The full tale of life's keeping can be summed up in one word: God! Throughout all of life, both this and the next, God has moved toward us in his grace to lift us up and bear us home. He lifted Christ, our great Shepherd, from death and bore him to the heights of glory. By the blood of Christ, efficacious in perpetuity, God has lifted us from death and borne us home as well. In his covenant love we have true and lasting peace, the peace God enjoys and bestows on those who love him. It comes to us in the midst of our struggles and our pain. It sustains us in the onslaught of evil brought against those who confess Jesus' name. In the end, all of life must be seen through the operation of God's grace. Whatever goodness comes to us, rests upon us, and finds expression through us is God's doing. God makes us perfectly fit with every good endowment necessary for the doing of his will (v. 21). As we submit to him, God accomplishes in and through us that which he pleases to do for his name's sake and for the glory of Christ. No higher calling is available than to be the instrument of his good purpose. Faith is yielded to that purpose, and perfection is merely its outworking in the grace and power of God.

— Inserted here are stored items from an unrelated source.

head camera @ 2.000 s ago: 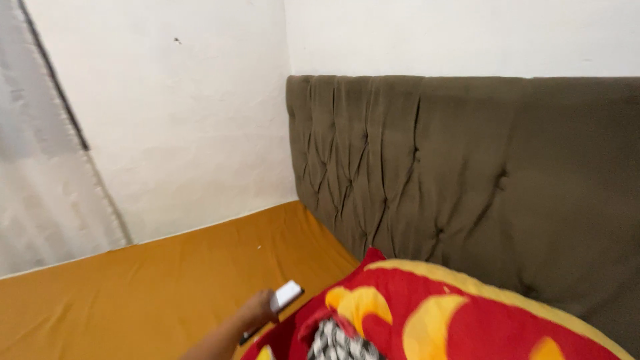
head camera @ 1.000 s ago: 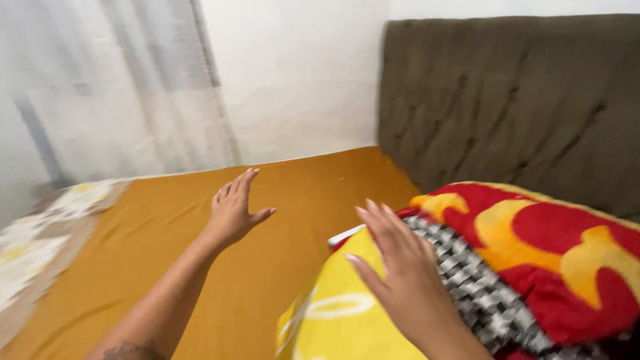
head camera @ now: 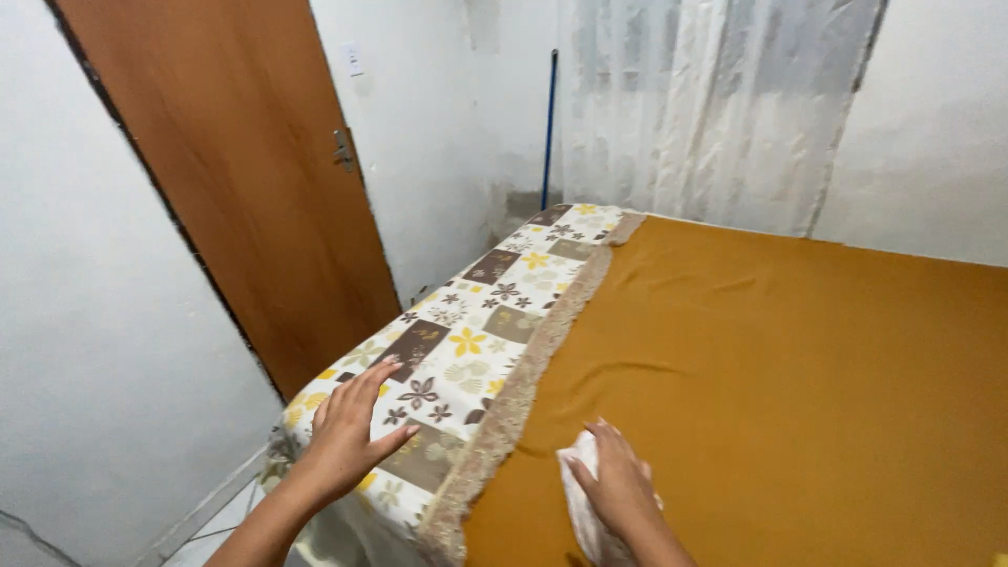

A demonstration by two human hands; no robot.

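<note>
A mustard-coloured bed sheet (head camera: 756, 370) covers most of the bed, with a few creases in it. Along the bed's left end lies a white floral-patterned cloth (head camera: 465, 378) with a beige lace edge (head camera: 512, 405). Over this patterned cloth is my left hand (head camera: 354, 429), fingers spread and holding nothing. My right hand (head camera: 618, 480) is on a crumpled white cloth (head camera: 579, 504) above the mustard sheet, its thumb and fingers closed around part of it. The lower part of the white cloth runs beside the wrist.
A brown wooden door (head camera: 236, 173) with a metal handle (head camera: 342, 151) is at the left. Behind the bed's far corner a blue pole (head camera: 550, 130) leans near a sheer white curtain (head camera: 693, 102). Tiled floor (head camera: 224, 524) shows at lower left.
The view has swung far left, away from the headboard and the red and yellow pillow. My right hand, with nothing clearly in it one second ago, now has a white cloth.
</note>
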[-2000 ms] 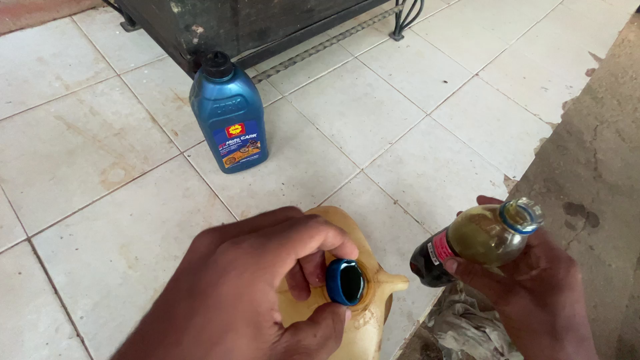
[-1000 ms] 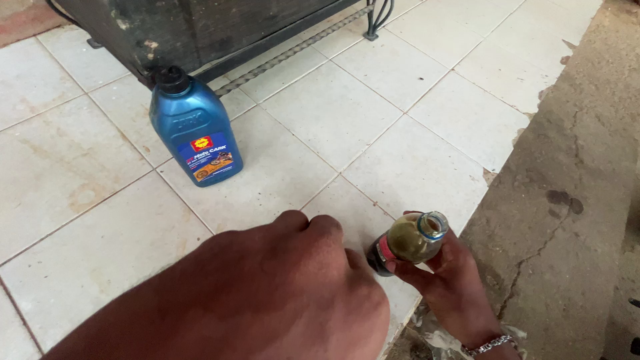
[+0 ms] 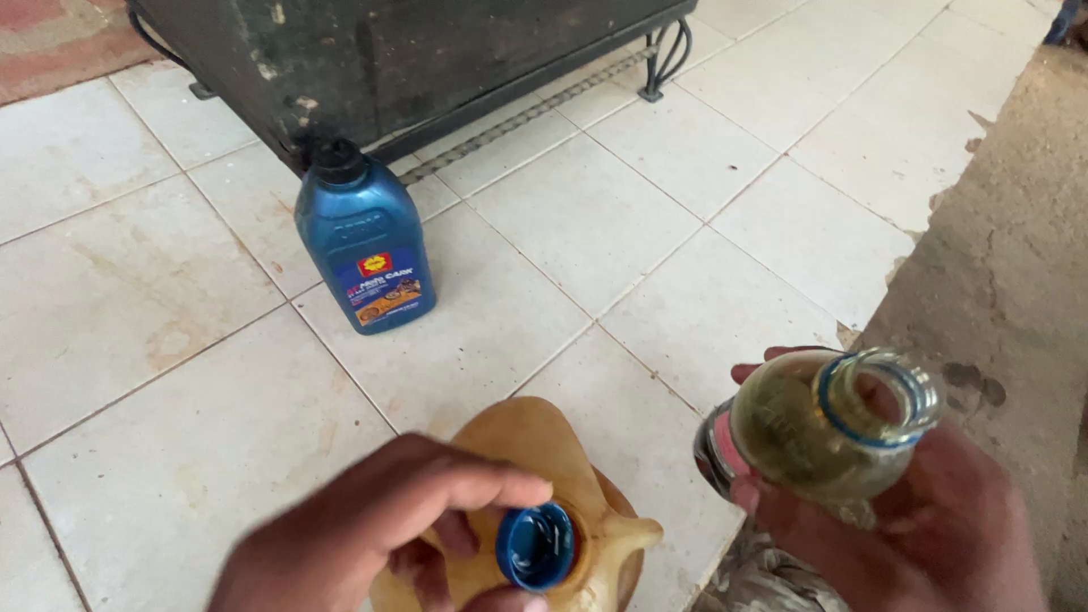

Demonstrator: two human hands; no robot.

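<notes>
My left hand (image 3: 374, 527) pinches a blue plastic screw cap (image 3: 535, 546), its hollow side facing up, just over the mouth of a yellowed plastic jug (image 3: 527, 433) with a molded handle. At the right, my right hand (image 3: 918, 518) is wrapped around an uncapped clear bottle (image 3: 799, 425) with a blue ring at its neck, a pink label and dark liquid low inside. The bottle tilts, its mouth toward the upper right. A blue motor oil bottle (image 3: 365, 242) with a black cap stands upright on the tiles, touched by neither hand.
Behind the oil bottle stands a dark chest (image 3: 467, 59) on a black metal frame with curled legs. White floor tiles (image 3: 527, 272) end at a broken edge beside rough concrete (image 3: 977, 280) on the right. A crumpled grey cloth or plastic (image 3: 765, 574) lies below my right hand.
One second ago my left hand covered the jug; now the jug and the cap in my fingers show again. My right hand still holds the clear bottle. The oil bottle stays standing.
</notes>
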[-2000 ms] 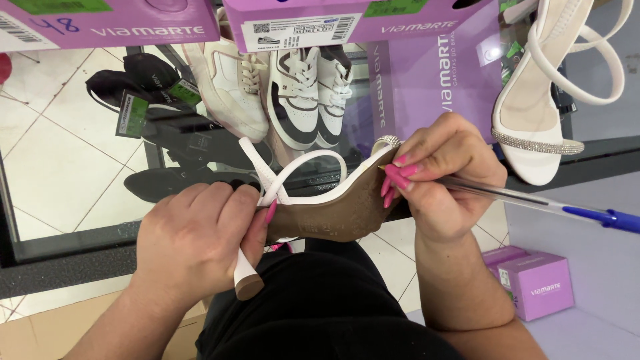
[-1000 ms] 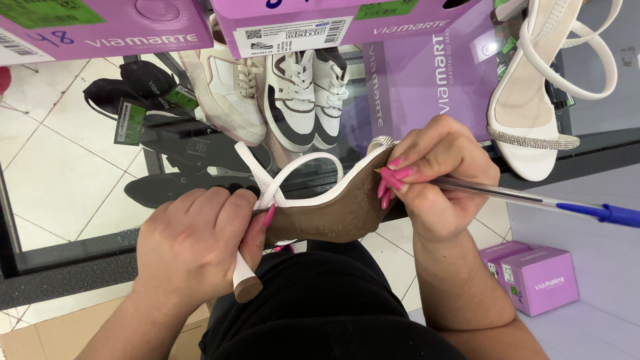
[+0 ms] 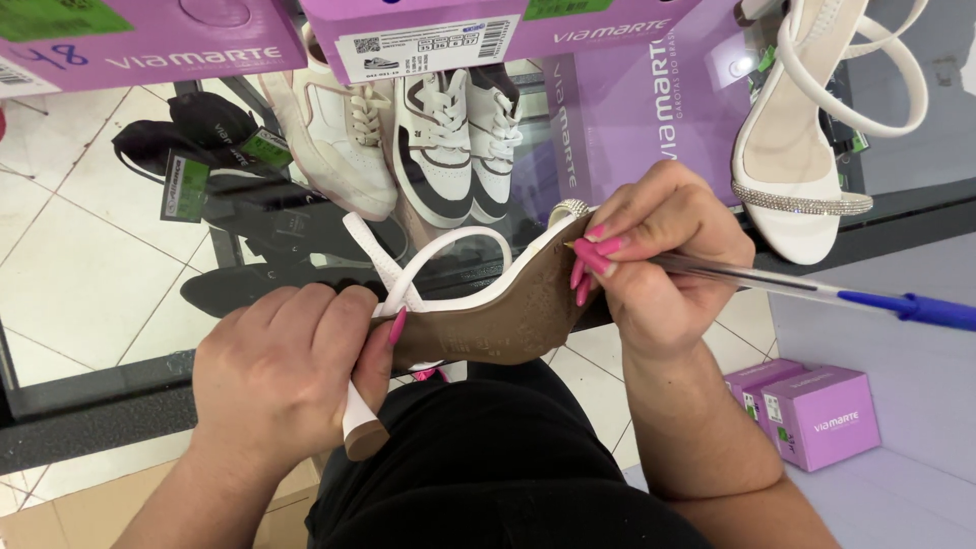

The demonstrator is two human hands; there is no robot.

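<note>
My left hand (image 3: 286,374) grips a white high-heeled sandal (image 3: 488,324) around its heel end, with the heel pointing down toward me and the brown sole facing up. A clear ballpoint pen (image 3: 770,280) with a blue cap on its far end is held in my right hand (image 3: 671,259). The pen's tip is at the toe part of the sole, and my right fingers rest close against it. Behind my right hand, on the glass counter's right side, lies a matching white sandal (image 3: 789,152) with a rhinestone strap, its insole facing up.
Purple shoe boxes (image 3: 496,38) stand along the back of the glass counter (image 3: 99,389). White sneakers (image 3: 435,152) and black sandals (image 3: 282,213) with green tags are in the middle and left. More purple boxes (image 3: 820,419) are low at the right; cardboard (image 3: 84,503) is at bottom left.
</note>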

This entire letter was meant to be admonitory and encouraging, a sermonic discourse (v. 22) delivered to Christians facing adversity. It came at a time when Christian leaders were being imprisoned; Timothy, apparently recently released (v. 23), is the individual known to us in the circle of Paul's friends. The note of urgency in the epistle reflects the situation facing those to whom it was sent. This personal postscript (vv. 22-25) was added as the letter was dispatched.

Regardless of the circumstances in which Christians, ancient or modern, have found themselves, God's grace is present and more than sufficient for the need. The faithful of every age will find that grace and persevere.